You can use the ready-made "merged" prefix set, which prioritizes OBO:

```python
converter = load_converter("merged")

>>> converter.expand("GEOGEO:1")
>>> converter.expand("GEO:1")
'http://purl.obolibrary.org/obo/GEO_1'
>>> converter.expand("geo:1")
```

### Network independence and requesting latest versions

By default, this will make use of metadata distributed alongside the package. This has certain advantages in terms
of reproducibility, but it means if a new ontology or prefix is added to an upstream source you won't see this.

To refresh and use the latest upstream:

```python
converter = load_converter("obo", refresh=True)
```

This will perform a fetch from http://obofoundry.org/registry/obo_prefixes.ttl

## Context Metadata

See [contexts.curated.yaml](src/prefixmaps/data/contexts.curated.yaml)

See the description fields

## Repository organization

Data files containing pre-build prefix maps using sources like OBO and Bioregistry are distributed alongside the python

Location:

* [src/prefixmaps/data](src/prefixmaps/data/)

### CSV field descriptions

1. context: a unique handle for this context. This MUST be the same as the basename of the file
2. prefix: corresponds to http://www.w3.org/ns/shacl#prefix
3. namespace: corresponds to http://www.w3.org/ns/shacl#namespace
4. canonical: true if this satisfies bijectivity

### Refreshing the Data

The data can be refreshed in several ways:

1. Locally, you can use `tox` with:

```shell
pip install tox tox-poetry
tox -e refresh
```
2. Manually running and automatically committing via [this GitHub Actions workflow](https://github.com/linkml/prefixmaps/blob/main/.github/workflows/refresh.yaml).
3. Running makefile (warning, this requires some pre-configuration

```shell
make etl
```

TODO: make a github action that auto-releases new versions

Note that PRs should *not* be made against the individual CSV files. These are generated from upstream sources.
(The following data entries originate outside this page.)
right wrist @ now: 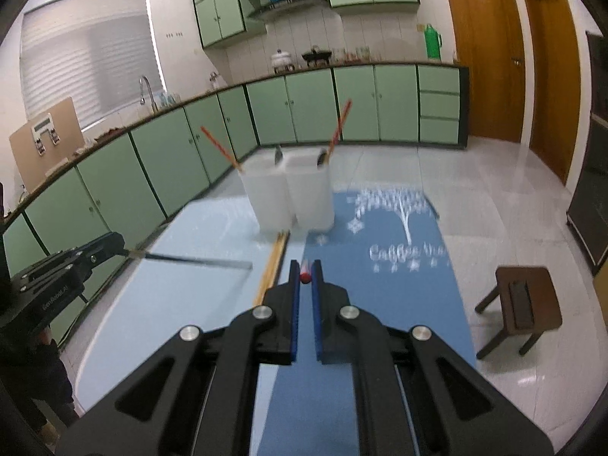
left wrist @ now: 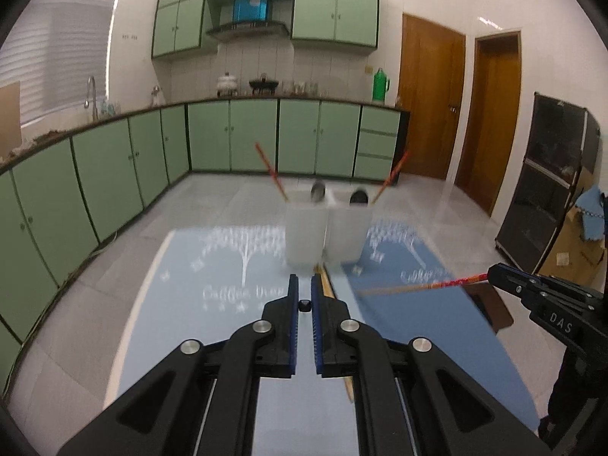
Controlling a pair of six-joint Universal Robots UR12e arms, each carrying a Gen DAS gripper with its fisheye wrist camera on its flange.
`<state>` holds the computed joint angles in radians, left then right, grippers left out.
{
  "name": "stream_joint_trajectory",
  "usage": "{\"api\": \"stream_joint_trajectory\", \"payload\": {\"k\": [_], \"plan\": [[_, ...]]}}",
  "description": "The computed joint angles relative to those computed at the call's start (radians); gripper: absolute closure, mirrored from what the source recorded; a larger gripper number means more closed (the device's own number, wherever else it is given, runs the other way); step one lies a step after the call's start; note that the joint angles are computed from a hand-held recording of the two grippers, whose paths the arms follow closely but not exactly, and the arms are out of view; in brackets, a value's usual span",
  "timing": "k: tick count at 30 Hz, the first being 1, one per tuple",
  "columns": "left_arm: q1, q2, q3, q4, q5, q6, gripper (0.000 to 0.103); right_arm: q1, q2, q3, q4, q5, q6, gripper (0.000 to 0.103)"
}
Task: Organize utensils
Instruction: 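Lift both chopsticks upright and carry them over the white holder, then open both tools to drop the chopsticks into the holder compartments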
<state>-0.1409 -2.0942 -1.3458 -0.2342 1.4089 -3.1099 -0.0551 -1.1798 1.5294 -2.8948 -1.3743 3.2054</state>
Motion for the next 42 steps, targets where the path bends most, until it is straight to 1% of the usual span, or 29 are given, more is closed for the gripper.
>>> {"api": "stream_joint_trajectory", "payload": {"k": [4, 9, 12, 14, 17, 22, 25, 28, 32, 34, 35, 37, 40, 42], "plan": [[0.003, -0.011, 0.038, 0.007, -0.034, -0.005, 0.097, -0.005, 0.013, -0.057, 0.024, 0.034, -0.017, 0.098], [0.005, -0.036, 0.095, -0.022, -0.068, 0.001, 0.097, 0.0, 0.039, -0.14, 0.092, 0.038, -0.07, 0.098], [0.009, -0.045, 0.116, -0.035, -0.088, -0.01, 0.097, -0.003, 0.05, -0.173, 0.118, 0.063, -0.079, 0.098], [0.01, -0.05, 0.125, -0.035, -0.091, -0.01, 0.097, -0.007, 0.057, -0.19, 0.127, 0.093, -0.082, 0.098], [0.012, -0.059, 0.142, -0.038, -0.101, -0.013, 0.097, -0.008, 0.066, -0.214, 0.135, 0.093, -0.099, 0.098], [0.009, -0.077, 0.191, -0.029, -0.112, -0.013, 0.097, -0.019, 0.078, -0.263, 0.137, 0.131, -0.096, 0.098], [0.009, -0.089, 0.225, -0.019, -0.121, -0.015, 0.097, -0.026, 0.09, -0.303, 0.131, 0.14, -0.093, 0.098], [0.009, -0.11, 0.281, -0.01, -0.13, -0.024, 0.097, -0.03, 0.112, -0.362, 0.135, 0.139, -0.092, 0.098], [0.005, -0.159, 0.395, -0.018, -0.134, -0.04, 0.097, -0.034, 0.154, -0.452, 0.162, 0.132, -0.088, 0.098], [0.001, -0.186, 0.458, -0.033, -0.129, -0.037, 0.097, -0.034, 0.181, -0.505, 0.187, 0.123, -0.095, 0.098], [-0.002, -0.205, 0.498, -0.042, -0.126, -0.034, 0.097, -0.034, 0.181, -0.505, 0.187, 0.123, -0.095, 0.098], [-0.008, -0.235, 0.563, -0.055, -0.117, -0.028, 0.097, -0.035, 0.209, -0.557, 0.213, 0.117, -0.103, 0.098], [-0.016, -0.297, 0.687, -0.085, -0.101, -0.019, 0.097, -0.032, 0.246, -0.621, 0.241, 0.1, -0.111, 0.098], [-0.021, -0.33, 0.747, -0.095, -0.084, -0.009, 0.097, -0.031, 0.274, -0.668, 0.257, 0.093, -0.112, 0.098]]}}
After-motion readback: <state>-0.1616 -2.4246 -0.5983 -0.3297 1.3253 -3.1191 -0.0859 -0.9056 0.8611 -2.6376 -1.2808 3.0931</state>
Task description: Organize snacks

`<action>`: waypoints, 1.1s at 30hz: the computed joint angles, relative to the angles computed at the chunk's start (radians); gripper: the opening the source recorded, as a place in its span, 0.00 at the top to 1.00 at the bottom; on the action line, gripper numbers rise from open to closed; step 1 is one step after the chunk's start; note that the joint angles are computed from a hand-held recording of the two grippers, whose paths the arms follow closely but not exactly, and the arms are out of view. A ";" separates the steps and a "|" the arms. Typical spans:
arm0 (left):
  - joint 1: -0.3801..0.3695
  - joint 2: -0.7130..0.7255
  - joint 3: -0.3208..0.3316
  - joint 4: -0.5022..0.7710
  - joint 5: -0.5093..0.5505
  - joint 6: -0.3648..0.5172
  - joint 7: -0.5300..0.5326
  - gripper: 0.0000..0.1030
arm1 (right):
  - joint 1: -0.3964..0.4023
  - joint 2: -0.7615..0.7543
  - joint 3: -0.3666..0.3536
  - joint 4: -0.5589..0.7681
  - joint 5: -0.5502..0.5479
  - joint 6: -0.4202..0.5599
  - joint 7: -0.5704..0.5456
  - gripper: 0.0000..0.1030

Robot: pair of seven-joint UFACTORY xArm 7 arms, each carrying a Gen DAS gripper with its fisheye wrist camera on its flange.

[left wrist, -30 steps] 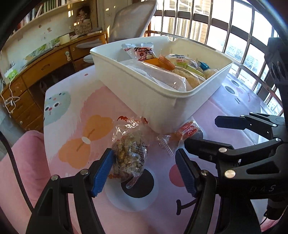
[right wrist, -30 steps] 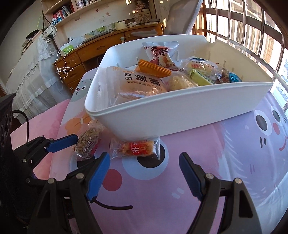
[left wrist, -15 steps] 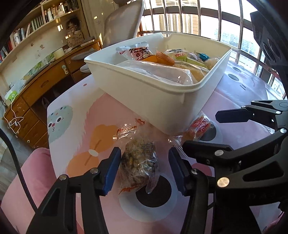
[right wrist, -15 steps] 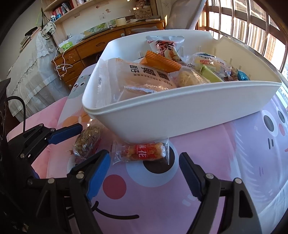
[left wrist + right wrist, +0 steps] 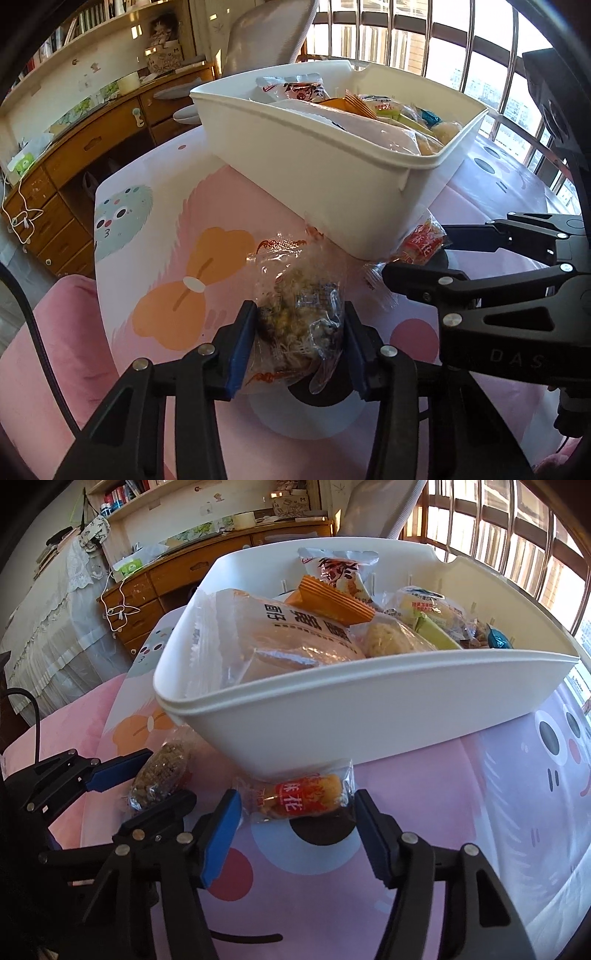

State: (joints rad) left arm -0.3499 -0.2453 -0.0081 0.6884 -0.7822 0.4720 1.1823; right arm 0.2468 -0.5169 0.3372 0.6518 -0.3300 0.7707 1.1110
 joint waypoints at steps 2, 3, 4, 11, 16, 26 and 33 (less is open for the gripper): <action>0.010 -0.009 0.000 -0.003 0.012 0.020 -0.031 0.58 | 0.002 -0.005 -0.004 -0.003 0.006 -0.003 0.002 0.43; 0.014 -0.015 0.000 -0.005 0.019 0.031 -0.046 0.58 | 0.003 -0.010 -0.005 -0.006 0.009 -0.004 0.004 0.44; 0.018 -0.021 0.000 -0.007 0.028 0.042 -0.064 0.58 | 0.004 -0.015 -0.006 -0.009 0.012 -0.005 0.004 0.46; 0.039 -0.090 0.003 -0.051 0.097 0.099 -0.199 0.58 | 0.022 -0.040 -0.011 -0.011 0.045 0.020 -0.033 0.49; 0.042 -0.172 -0.001 -0.106 0.166 0.120 -0.313 0.58 | 0.040 -0.068 -0.008 -0.015 0.069 0.057 -0.060 0.50; 0.047 -0.373 -0.015 -0.191 0.322 0.236 -0.612 0.58 | 0.091 -0.192 -0.052 -0.055 0.176 0.100 -0.193 0.50; 0.020 -0.495 -0.053 -0.187 0.398 0.309 -0.806 0.58 | 0.108 -0.309 -0.104 -0.066 0.252 0.158 -0.349 0.50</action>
State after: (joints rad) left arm -0.3297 -0.7403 -0.0613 0.5015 -0.3846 0.7806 0.3765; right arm 0.3550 -0.8259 0.2331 0.5857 -0.0779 0.9286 0.7620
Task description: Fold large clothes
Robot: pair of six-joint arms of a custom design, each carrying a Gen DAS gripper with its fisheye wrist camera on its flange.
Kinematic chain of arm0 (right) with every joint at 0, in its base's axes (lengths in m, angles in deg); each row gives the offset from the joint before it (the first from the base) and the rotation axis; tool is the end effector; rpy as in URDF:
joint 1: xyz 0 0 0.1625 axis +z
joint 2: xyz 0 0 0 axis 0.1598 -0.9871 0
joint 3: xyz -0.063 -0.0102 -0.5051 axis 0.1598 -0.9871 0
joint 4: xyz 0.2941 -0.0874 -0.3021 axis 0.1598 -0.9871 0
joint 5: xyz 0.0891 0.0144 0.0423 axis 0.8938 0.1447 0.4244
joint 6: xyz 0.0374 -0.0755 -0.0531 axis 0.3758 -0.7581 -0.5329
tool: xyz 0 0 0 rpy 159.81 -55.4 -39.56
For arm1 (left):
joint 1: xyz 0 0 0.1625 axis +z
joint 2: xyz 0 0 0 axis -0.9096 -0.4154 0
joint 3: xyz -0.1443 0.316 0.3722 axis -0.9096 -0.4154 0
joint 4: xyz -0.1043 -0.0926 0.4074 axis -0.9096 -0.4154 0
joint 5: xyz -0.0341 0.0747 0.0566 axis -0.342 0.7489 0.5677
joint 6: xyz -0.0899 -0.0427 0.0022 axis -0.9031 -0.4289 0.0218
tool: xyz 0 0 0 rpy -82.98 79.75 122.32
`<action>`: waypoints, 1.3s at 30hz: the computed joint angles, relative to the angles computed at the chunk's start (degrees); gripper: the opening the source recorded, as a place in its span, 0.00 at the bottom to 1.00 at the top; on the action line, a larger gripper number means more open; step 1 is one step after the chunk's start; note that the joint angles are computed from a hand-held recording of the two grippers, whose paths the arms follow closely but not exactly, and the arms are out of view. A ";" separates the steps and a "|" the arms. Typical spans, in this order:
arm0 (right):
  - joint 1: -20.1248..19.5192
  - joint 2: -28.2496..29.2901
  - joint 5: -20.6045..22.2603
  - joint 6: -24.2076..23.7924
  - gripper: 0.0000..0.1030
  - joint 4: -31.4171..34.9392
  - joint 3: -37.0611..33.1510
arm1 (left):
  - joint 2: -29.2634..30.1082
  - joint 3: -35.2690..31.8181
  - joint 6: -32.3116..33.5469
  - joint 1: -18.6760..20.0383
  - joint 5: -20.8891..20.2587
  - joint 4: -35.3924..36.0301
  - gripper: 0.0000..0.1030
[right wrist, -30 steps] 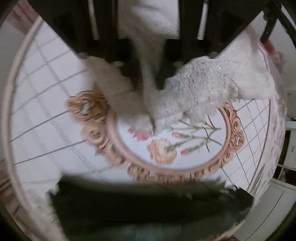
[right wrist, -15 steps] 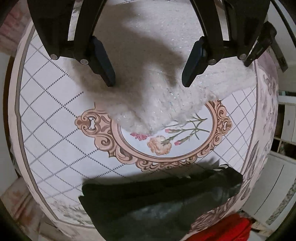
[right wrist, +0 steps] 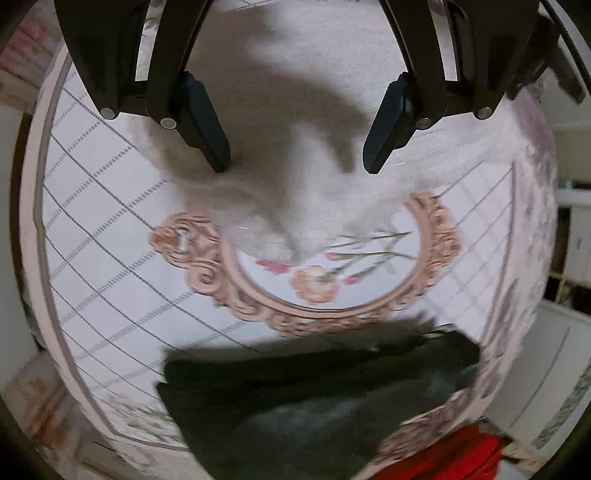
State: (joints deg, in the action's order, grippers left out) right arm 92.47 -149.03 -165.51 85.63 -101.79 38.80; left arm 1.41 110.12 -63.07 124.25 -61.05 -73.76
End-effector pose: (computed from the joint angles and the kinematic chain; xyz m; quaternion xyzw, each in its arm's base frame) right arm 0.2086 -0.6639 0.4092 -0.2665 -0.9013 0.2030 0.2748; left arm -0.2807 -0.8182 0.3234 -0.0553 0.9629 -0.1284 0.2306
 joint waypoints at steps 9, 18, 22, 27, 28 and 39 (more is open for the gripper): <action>3.54 7.02 12.64 -4.04 0.77 1.11 -7.30 | -5.01 8.56 -0.52 -2.45 14.97 1.31 0.75; 4.77 22.94 27.88 -1.16 0.78 -3.09 -12.27 | -6.62 10.93 -9.02 -0.19 25.06 14.27 0.81; 6.23 28.69 22.79 1.45 0.90 -2.01 -16.34 | -8.01 12.84 -8.53 0.91 23.22 12.67 0.81; 10.42 36.88 5.89 2.53 0.67 13.39 -27.83 | -8.26 14.50 -4.55 2.77 17.20 8.86 0.81; 11.09 37.53 3.26 2.80 0.45 14.82 -28.54 | -8.46 15.07 -3.55 2.95 16.23 7.50 0.81; 15.77 34.71 2.66 -9.10 0.16 5.72 -22.20 | -9.77 19.95 8.70 3.92 12.05 -5.56 0.96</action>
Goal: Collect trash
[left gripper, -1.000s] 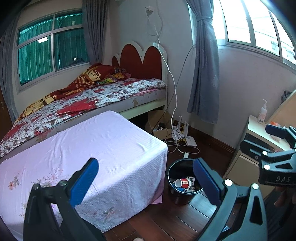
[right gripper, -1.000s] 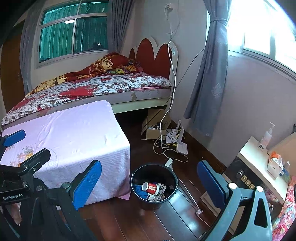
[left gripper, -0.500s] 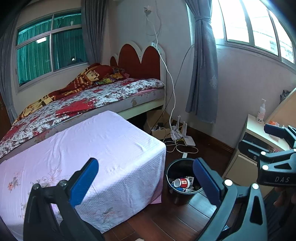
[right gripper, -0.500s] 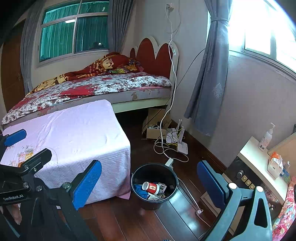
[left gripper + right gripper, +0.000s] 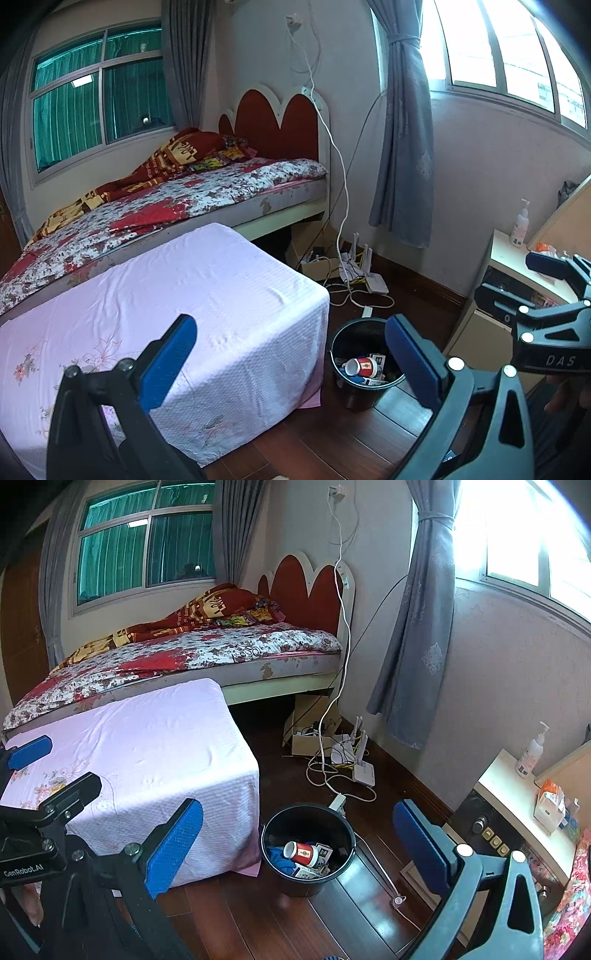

We temporarily house a small number of curated prefixmaps such as [linked_data.yaml](https://github.com/linkml/prefixmaps/blob/main/src/prefixmaps/data/linked_data.curated.yaml), with the CSV generated from the YAML.

Our goal is to ultimately cede these to upstream sources.

## Requesting new prefixes

This repo is NOT a prefix registry. Its job is simply to aggregate
different prefix maps. Request changes upstream.